Task instructions: An exact copy of the lines from the top of the data through the line with "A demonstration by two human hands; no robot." is what you should give, with no pictures in it.

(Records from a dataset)
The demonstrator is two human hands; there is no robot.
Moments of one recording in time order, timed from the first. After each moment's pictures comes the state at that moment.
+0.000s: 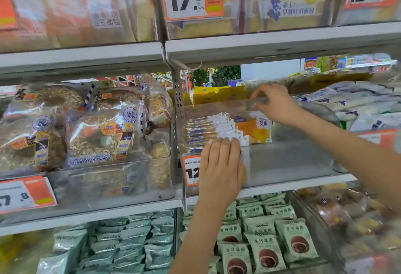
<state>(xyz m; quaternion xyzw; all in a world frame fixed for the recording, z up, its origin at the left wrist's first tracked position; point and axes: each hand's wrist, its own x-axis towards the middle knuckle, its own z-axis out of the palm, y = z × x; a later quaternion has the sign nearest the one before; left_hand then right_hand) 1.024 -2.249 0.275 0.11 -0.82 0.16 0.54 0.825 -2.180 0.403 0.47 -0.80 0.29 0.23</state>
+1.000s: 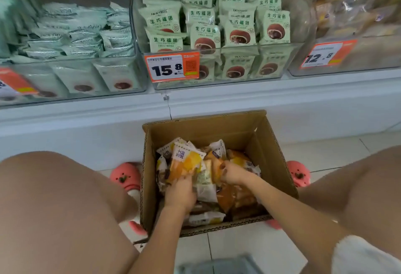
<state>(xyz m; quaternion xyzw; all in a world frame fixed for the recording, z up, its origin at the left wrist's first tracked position) 1.233 -2.097 -0.129 0.35 -0.89 -0.24 -0.17 1.079 -2.006 -0.109 0.31 -0.83 0.10 -0.45</state>
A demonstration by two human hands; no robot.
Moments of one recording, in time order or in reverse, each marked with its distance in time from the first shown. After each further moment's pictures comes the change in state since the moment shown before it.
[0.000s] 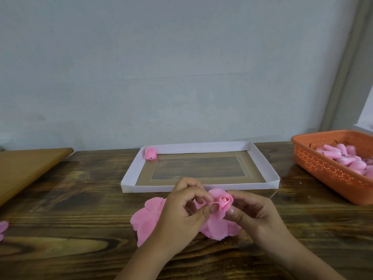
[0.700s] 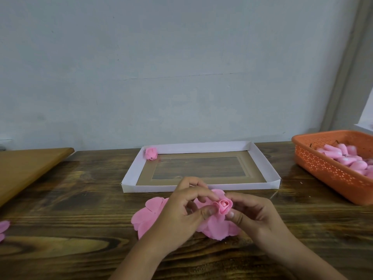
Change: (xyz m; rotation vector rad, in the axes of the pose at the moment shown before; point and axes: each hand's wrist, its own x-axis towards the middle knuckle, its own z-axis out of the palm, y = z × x) left_hand 0.004 0.004 -0.008 -0.034 -0.158 -0.063; right_hand 0.000 0.002 -0.002 -0.053 -0.043 0.003
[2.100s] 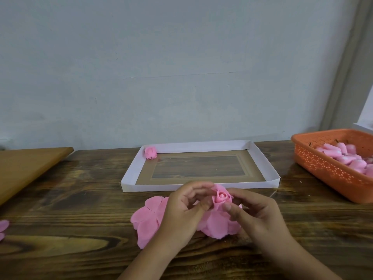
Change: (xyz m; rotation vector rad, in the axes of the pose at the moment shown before) left_hand 0.001 -0.007 0.018 -0.228 0.195 -0.048; right_hand -0.003 -0.009 0.009 -0.111 0.178 -0.045
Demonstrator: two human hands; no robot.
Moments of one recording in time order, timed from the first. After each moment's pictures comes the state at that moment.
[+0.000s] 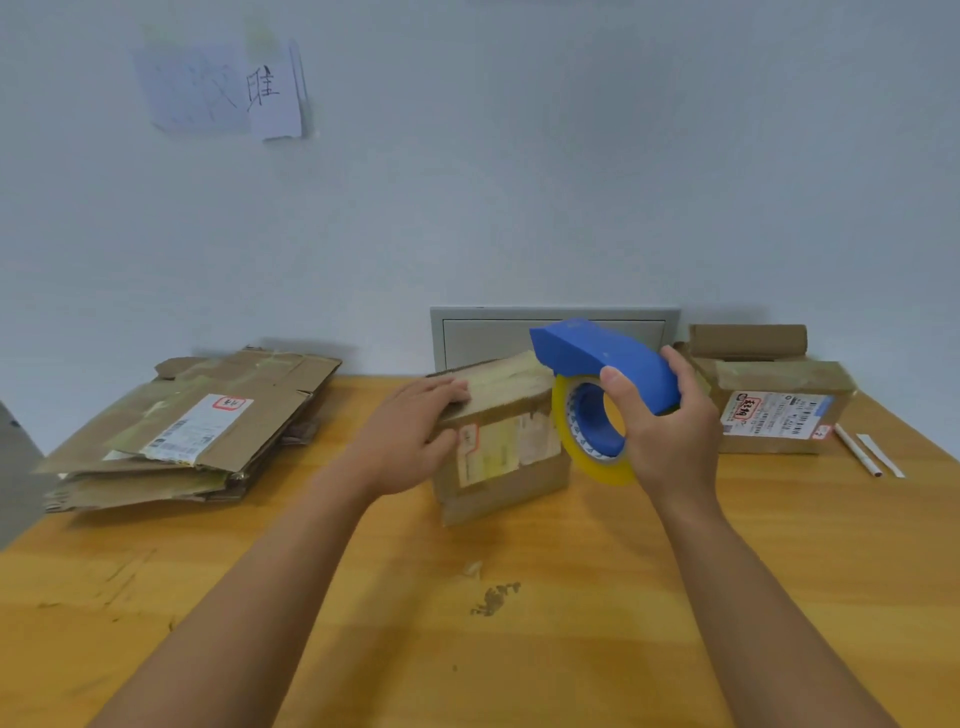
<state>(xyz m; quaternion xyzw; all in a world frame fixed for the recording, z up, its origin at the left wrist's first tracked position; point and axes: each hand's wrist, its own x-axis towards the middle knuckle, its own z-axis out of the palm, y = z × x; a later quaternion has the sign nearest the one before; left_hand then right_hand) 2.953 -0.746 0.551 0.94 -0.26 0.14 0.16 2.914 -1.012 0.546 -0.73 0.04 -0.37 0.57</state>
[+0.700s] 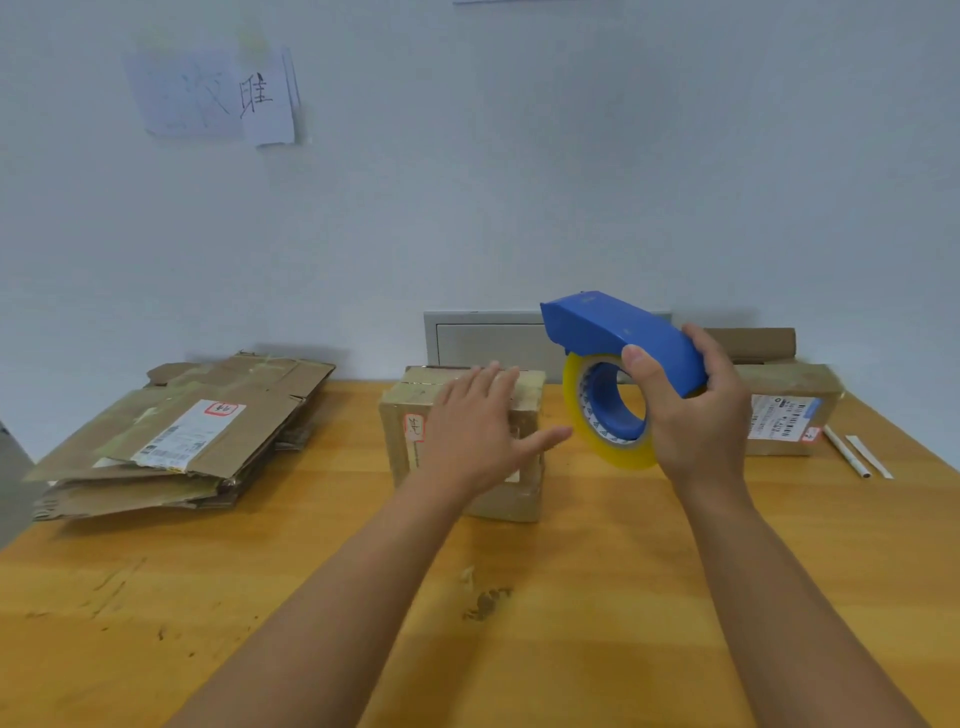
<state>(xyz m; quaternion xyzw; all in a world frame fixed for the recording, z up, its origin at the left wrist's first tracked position) 2.956 -0.834 0.544 0.97 -0.15 0.17 0.09 2.905 -1.030 0.571 -0.71 0.02 -0.42 0.56</state>
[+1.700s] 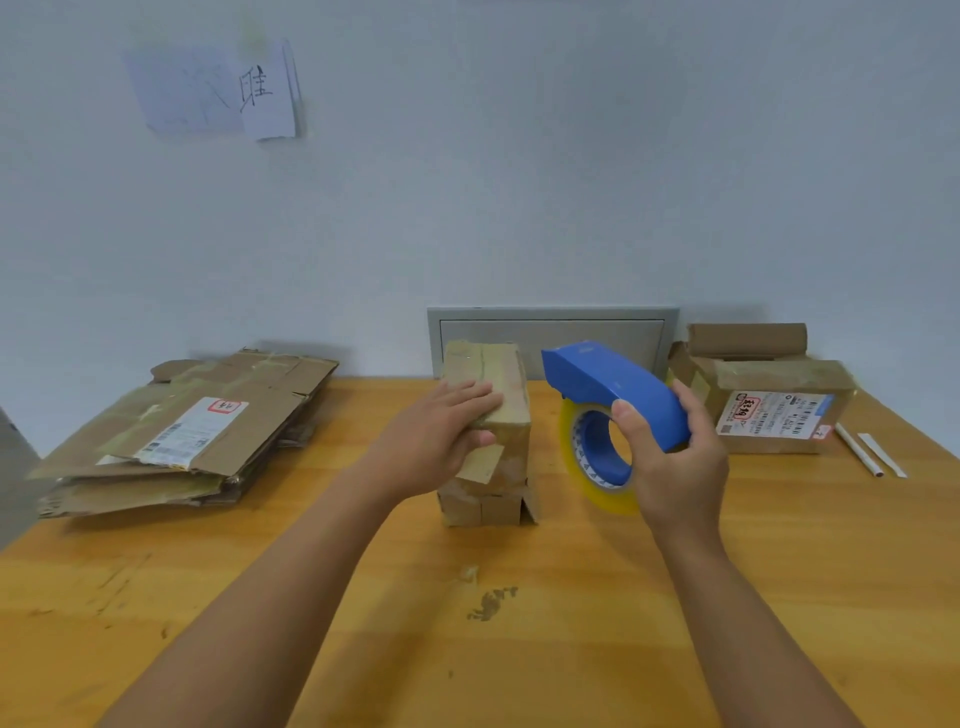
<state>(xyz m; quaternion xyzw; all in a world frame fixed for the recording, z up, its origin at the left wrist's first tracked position) 2.963 -0.769 0.544 0.93 -0.31 0.15 0.15 2.902 -1.019 0.517 -0.70 0.04 -0.37 0.61</state>
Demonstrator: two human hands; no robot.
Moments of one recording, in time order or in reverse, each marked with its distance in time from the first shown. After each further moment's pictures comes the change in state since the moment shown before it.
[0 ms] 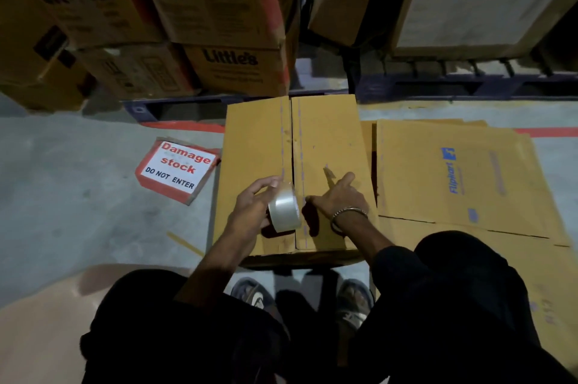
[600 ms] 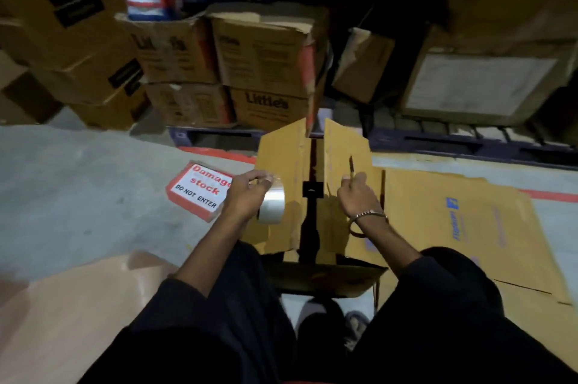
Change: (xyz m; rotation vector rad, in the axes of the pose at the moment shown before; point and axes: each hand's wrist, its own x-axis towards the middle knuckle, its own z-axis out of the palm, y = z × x) left_hand -0.069 0.081 -0.045 0.292 0.227 0.259; right_hand -0.077 -0.037 -0.084 0.248 0.122 -0.284
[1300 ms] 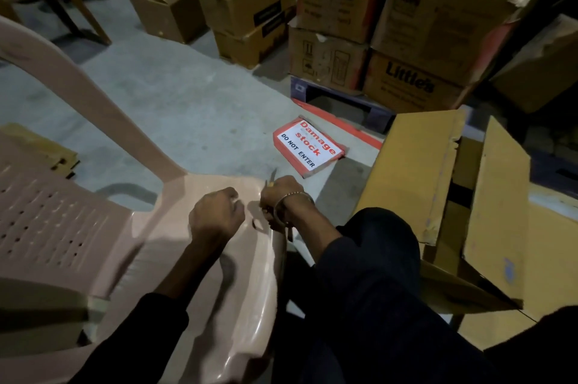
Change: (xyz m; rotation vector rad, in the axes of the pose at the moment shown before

Solution to this problem:
The demonstrator is two human hands; there is no robot.
Moments of one recording in time order, timed from the first. After each moment's pictures comes the state at that moment.
+0.000s: 
<state>(xyz m; quaternion xyzw; all in a world frame fixed for the recording, z up, its origin at the left wrist's first tracked position; point and axes: each hand's wrist, its own x-axis towards the middle knuckle, its own z-axis out of the palm, y = z × x; a later quaternion has the sign nearest the one before; left_hand then right_hand) 1.024 -2.249 0.275 0.11 -0.82 0.16 0.54 0.825 -2.180 0.403 0.47 -0.80 0.29 0.23</state>
+1.000s: 
<state>(xyz m; quaternion xyzw; all in a world frame fixed for the recording, z up, its origin at the left wrist's first tracked position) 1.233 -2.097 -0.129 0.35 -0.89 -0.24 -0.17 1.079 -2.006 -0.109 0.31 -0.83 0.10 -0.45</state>
A demonstration by two human hands; no robot.

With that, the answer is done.